Repeat until end of string S:
move the end pointer and update conditions
while conditions mismatch
move the start pointer and update conditions
Now the conditions are correct with (begin, end), calculate the solution length and update max/min if appropriate
int findSubstring(string s){
vector<int> map(128,0);
int counter; // check whether the substring is valid
int begin=0, end=0; //two pointers, one point to tail and one head
int d; //the length of substring
for() { /* initialize the hash map here */ }
while(end<s.size()){
if(map[s[end++]]-- ?){ /* modify counter here */ }
while(/* counter condition */){ //restore the conditions
/* update d here if finding minimum*/
//increase begin to make it invalid/valid again
if(map[s[begin++]]++ ?){ /*modify counter here*/ }
}
/* update d here if finding maximum*/
}
return d;
}
Two Sum Problem
If the array is sorted, we can use two pointers to scan the list once to solve two sum problem.
For three sum, just reduce it to two sum by fixing one number.
But not necessarily fixing the number from left to right (smallest to largest), it could be from right to left (largest to smallest) depending on the problem need.
This is of the same nature of 2 sum problem but there are duplicated elements... and corner cases.
Sliding Window
Given two strings s1 and s2, write a function to return true if s2 contains the permutation of s1.
In other words, one of the first string's permutations is the substring of the second string.
This problem can be solved by char counting, and use cancellation, check if all count is zero when the window slides.
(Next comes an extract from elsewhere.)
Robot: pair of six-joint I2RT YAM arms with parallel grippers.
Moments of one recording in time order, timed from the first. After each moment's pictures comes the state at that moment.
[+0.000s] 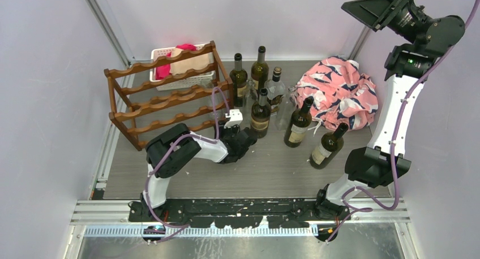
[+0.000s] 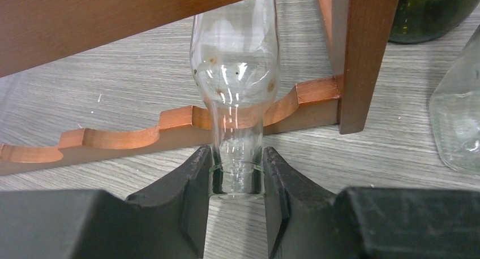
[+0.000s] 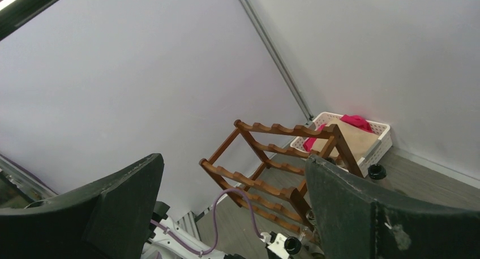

The running time is still O(n) with a constant c=26. Note: if we compare count iterating through s1, then the running time is depending on length of s1, it will be O(nm).
The optimal solution will be using two pointer with sliding window:
- whenever we see a count >0, means the char is not the one in s1 / there is excess of that character.
- restore the counting/criteria by moving the left boundary of the sliding window.
- when sliding window length is == m, this is the substring we want. This is only possible when the substring contains exactly the same char count as s1. (not running into condition 1)
Sorted Array, Two Pointer Methodology Helps to Eliminate Unnecessary Subproblem/Comparison
This problem, when we have no ideas how to solve, try to think from brutal force solution and see how to optimize.
In brutal force, we get one element from each list, and the range will be the max - min among these elements. But the list is sorted, some comparisons are not necessary and they must be of larger range.
Then the problem becomes how we make use of the sorted array.